=== Task description ===
For the material below, return exactly the lines starting at the one holding "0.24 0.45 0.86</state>" and ending at the one holding "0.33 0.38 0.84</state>", counting both as part of the range.

=== Supplied data ===

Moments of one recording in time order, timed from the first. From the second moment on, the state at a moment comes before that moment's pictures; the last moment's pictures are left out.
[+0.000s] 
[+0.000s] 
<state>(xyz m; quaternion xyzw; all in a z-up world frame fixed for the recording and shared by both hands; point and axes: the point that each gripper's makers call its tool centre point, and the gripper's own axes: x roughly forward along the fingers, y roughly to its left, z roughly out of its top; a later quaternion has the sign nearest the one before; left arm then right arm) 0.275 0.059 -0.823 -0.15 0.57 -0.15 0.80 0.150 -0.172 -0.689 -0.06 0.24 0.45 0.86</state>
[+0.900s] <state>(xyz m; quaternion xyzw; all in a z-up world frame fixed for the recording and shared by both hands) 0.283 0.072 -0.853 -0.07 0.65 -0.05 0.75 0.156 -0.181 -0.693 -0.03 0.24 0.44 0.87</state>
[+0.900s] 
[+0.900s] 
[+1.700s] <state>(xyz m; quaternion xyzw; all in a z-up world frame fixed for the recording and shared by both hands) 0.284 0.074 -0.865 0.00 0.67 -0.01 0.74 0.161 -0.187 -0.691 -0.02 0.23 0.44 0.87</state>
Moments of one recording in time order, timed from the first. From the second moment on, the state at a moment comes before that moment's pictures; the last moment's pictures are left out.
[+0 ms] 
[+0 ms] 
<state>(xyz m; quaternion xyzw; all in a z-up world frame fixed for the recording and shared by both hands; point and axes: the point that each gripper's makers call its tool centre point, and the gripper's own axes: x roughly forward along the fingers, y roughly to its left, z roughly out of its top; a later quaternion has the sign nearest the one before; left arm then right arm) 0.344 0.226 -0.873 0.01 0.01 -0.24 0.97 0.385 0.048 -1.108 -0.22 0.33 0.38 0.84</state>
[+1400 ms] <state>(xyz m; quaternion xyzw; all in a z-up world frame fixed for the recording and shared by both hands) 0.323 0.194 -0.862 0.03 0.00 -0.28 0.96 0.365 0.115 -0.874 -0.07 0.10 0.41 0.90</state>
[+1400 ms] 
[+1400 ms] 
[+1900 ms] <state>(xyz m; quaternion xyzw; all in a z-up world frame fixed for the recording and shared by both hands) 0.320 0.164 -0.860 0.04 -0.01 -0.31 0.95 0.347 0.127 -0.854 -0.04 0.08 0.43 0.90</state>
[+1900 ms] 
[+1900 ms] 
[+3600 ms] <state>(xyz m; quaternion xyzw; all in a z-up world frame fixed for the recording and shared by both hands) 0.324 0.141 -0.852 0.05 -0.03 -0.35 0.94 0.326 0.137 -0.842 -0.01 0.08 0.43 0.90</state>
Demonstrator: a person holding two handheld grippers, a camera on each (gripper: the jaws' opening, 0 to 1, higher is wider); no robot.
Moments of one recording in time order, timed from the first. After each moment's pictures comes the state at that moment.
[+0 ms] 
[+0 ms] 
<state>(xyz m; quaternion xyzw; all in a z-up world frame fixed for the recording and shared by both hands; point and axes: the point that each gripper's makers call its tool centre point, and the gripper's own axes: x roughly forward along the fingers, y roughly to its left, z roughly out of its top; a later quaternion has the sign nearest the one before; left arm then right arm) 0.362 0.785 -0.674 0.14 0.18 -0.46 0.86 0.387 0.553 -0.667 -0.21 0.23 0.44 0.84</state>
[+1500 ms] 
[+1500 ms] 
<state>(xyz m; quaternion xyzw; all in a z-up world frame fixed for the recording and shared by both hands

=== Response to this task ===
<state>(xyz m; quaternion xyzw; all in a z-up world frame fixed for the recording and shared by both hands; point and axes: the point that each gripper's makers call its tool centre point, and the gripper's own axes: x roughly forward along the fingers, y roughly to its left, z roughly out of its top; a later quaternion has the sign nearest the one before; left arm then right arm) 0.275 0.059 -0.823 -0.15 0.57 -0.15 0.80 0.150 -0.172 -0.689 -0.06 0.24 0.45 0.86</state>
[+0.900s] <state>(xyz m; quaternion xyzw; all in a z-up world frame fixed for the recording and shared by both hands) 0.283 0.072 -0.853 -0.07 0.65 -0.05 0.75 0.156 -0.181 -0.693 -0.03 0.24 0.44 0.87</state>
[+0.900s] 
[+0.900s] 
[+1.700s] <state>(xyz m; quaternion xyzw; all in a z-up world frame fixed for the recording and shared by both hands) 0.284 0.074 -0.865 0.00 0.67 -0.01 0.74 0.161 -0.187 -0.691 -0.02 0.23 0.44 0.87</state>
Moments of one recording in time order, timed from the first. From the second moment on, the state at a moment comes before that moment's pictures; the last moment's pictures are left out.
[+0 ms] 
[+0 ms] 
<state>(xyz m; quaternion xyzw; all in a z-up world frame fixed for the recording and shared by both hands; point and axes: the point that each gripper's makers call its tool centre point, and the gripper's own axes: x roughly forward along the fingers, y roughly to its left, z roughly out of its top; a later quaternion has the sign nearest the one before; left arm then right arm) 0.344 0.226 -0.873 0.01 0.01 -0.24 0.97 0.385 0.048 -1.108 -0.22 0.33 0.38 0.84</state>

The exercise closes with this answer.